Directions for this task: Scan the records for "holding". Show the matching lines.
-- Information supplied follows --
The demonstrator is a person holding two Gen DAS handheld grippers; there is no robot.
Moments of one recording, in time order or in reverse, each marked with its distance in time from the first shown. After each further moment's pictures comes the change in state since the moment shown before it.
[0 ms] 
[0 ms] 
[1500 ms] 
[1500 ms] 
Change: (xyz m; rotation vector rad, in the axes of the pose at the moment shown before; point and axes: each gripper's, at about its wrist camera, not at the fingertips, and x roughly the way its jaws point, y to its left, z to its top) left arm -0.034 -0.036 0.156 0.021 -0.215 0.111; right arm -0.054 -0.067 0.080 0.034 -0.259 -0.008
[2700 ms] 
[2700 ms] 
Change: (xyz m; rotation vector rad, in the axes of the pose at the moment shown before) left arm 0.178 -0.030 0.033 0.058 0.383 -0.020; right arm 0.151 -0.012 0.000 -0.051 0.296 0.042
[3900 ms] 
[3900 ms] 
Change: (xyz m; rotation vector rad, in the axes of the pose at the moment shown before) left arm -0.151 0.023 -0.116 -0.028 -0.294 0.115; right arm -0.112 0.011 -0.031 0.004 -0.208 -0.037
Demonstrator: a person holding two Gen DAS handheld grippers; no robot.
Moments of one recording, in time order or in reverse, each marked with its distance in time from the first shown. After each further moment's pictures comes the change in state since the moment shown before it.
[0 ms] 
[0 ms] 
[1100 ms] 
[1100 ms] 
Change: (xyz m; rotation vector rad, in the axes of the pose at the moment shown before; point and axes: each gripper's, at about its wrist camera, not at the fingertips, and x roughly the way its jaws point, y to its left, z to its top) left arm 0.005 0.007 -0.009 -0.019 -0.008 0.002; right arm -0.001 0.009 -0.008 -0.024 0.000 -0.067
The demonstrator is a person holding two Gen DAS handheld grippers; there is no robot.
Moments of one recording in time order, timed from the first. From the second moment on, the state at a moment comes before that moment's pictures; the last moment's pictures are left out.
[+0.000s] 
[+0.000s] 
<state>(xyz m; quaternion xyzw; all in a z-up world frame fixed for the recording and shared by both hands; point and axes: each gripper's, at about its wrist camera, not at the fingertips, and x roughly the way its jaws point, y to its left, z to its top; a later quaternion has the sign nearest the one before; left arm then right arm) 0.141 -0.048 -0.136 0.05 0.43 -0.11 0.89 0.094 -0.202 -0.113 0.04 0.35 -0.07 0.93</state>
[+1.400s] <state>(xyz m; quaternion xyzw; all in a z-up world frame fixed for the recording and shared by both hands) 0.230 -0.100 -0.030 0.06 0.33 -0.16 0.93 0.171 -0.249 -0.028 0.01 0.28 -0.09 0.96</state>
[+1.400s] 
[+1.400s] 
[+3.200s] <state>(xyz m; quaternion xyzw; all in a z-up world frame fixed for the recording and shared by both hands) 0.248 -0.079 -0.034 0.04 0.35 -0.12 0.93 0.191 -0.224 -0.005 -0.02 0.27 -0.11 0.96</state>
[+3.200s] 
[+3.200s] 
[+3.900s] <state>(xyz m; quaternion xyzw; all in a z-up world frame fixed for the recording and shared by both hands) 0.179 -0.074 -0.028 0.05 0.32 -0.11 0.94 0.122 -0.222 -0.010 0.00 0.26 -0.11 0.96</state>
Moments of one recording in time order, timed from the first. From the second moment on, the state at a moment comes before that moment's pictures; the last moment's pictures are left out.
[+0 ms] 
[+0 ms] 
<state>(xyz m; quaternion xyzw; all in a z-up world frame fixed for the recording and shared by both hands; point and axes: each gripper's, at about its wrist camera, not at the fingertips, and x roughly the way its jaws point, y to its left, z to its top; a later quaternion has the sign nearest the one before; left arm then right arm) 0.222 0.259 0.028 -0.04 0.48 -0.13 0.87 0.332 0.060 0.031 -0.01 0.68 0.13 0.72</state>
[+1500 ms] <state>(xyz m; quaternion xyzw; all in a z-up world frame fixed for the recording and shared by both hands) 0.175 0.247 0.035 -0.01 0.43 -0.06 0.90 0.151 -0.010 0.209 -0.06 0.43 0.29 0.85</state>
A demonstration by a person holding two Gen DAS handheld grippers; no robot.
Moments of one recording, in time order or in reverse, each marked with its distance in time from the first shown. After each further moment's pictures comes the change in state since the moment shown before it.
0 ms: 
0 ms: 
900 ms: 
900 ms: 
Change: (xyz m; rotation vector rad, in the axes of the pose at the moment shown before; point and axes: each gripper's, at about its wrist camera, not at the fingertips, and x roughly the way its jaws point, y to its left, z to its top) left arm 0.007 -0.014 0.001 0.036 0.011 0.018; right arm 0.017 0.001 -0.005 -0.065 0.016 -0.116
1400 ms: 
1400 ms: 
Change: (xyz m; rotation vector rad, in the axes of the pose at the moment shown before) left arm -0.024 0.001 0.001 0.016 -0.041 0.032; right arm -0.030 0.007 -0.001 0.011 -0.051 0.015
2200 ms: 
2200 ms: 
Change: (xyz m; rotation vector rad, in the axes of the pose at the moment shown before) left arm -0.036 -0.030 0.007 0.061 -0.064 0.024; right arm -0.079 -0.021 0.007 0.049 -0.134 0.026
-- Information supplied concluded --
Exercise answer:
The demonstrator is a person holding two Gen DAS handheld grippers; there is no robot.
Demonstrator: a person holding two Gen DAS handheld grippers; no robot.
The demonstrator is a person holding two Gen DAS handheld grippers; there is no robot.
A demonstration by a person holding two Gen DAS handheld grippers; no robot.

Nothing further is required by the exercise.